Crucial to our economic and security interests are perceptions that US President Donald Trump is actively trying to refashion the neoliberal world order.
We don’t yet know if rogue Trump will succeed, considering he is unpredictable.
Still, we urge our government’s policymakers to take up this challenge, discuss it, and prepare responses for any eventuality.
In fact, we certainly want Filipino policymakers to inform and guide us as to what are the likely trajectories and consequences of these new American intentions.
Usually, says American political science professor Michael Beckley, US foreign policy has “largely been expected to follow one of two foreign policy paths: preserve the US as the leader of the neoliberal international order or withdraw and adjust to a post-American multipolar world.”
We can see examples of these paths in the way Trump responds to current geopolitical challenges.
In Ukraine, for example, Trump strongly suggests he wants other European countries to take up the cudgels in defending Ukraine. That suggests Trump is comfortable with a post-American multipolar world insofar as Europe is concerned. But in Asia where Trump wants to focus, he accelerated tariffs on Chinese products to unheard of levels to obviously assert that the US is still the acknowledged world leader on trade issues, not China.
Beckley, however, says there is a third probable US trajectory: “Become a rogue superpower, neither internationalist nor isolationist, but aggressive, powerful, and increasingly out of itself.”
Judging from the Trump administration’s current moves that also seems likely.
His tariff tornado on almost all countries, including demanding more tributes from longstanding American allies, suggests it.
Trump also slashed American aid, snubbed allies, and proposed to take over the Panama Canal, Greenland and Canada.
Disconcerting to America’s allies are Trump’s imperial ambitions. Beckley, however, argues that what Trump is doing is merely giving a “sharp definition” to longstanding US frustrations with global leadership. And, more significantly, about American frustrations with neoliberalism, which once made the US rich and powerful but it is now impeding it.
In other words, the US is tired of being the leader of the global neoliberal order and wants to unilaterally replace the neoliberal ideology.
Still, Beckley cautions that “left unchecked, Washington’s unilateral move could destabilize the world and undermine its own long-term power.”
Which only means that Beckley still believes in the core tenet of the neoliberal ideology, which is “there is no alternative” to it.
Now, Trump hasn’t repudiated neoliberalism as capitalism’s champion, just yet.

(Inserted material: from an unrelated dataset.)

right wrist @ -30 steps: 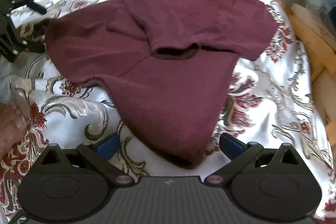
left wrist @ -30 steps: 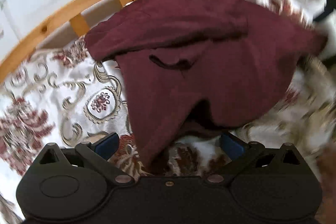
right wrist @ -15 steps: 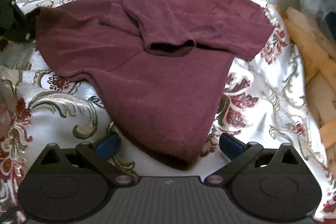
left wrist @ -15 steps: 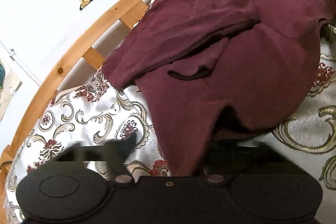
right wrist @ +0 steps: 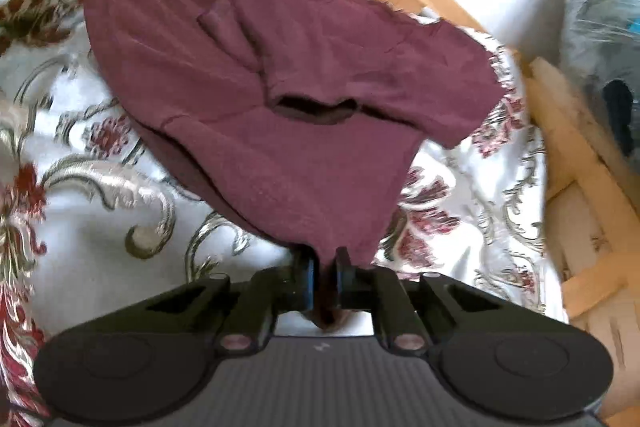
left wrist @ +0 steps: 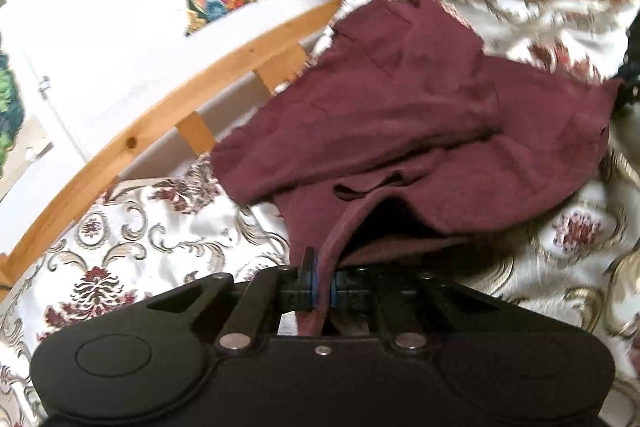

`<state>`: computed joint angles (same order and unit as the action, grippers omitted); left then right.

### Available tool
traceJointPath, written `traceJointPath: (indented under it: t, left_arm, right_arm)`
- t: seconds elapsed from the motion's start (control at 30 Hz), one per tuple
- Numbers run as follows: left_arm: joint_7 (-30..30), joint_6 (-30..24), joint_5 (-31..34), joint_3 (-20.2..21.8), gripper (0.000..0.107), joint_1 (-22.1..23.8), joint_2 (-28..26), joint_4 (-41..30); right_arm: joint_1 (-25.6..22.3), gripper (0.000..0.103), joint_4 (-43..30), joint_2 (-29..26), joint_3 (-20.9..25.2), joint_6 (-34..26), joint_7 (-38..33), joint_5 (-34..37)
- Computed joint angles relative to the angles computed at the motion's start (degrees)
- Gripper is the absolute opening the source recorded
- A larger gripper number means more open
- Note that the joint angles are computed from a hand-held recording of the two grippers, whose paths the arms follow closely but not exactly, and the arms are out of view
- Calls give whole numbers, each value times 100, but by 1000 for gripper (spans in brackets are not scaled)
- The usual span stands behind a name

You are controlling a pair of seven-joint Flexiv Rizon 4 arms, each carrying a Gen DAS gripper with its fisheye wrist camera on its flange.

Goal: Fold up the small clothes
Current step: 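Grasp the shirt hem with both grippers and lift it toward the collar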

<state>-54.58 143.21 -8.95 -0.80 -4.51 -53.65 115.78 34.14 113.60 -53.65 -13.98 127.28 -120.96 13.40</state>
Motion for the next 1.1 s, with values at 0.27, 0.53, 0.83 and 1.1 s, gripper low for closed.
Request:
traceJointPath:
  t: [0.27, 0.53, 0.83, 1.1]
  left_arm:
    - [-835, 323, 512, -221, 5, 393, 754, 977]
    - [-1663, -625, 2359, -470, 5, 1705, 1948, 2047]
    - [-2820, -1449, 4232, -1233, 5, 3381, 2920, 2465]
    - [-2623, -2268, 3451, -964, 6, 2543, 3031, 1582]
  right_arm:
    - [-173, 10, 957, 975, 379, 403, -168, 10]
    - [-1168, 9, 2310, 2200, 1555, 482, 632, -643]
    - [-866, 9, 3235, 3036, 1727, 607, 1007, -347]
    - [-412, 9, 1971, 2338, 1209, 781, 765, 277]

On this, in referring to neoliberalism, historian Perry Anderson says: “Neoliberalism has not gone away. Its hallmarks are now familiar: deregulation of the financial and product markets; privatization of services and industries; reduction of corporate and wealth taxation; attrition or emasculation of trade unions.”
Neoliberalism nowadays is being replicated in so many nation states by what is now called globalization.
Nonetheless, despite the international capitalist order championing neoliberalism, the same also was “life threatening” to capitalism itself, particularly after the Wall Street crash of 2009.
In the face of that neoliberal crisis, the US and other western governments freely dispensed huge amounts of credit and cash to save bankrupt banks and finance companies. China, which benefited from neoliberalism, was even convinced to hold onto and buy more US bonds all with one intent — to save neoliberalism.
But now it seems Trump’s lunacy is somehow seen as a golden opportunity to either reformat or junk neoliberalism altogether.
Nevertheless, many believe that whatever replaces neoliberalism it will still be comparable to neoliberalism’s true intent: to save capitalism.
Our policymakers should try to divine that yet unformed ideology and make it work for us.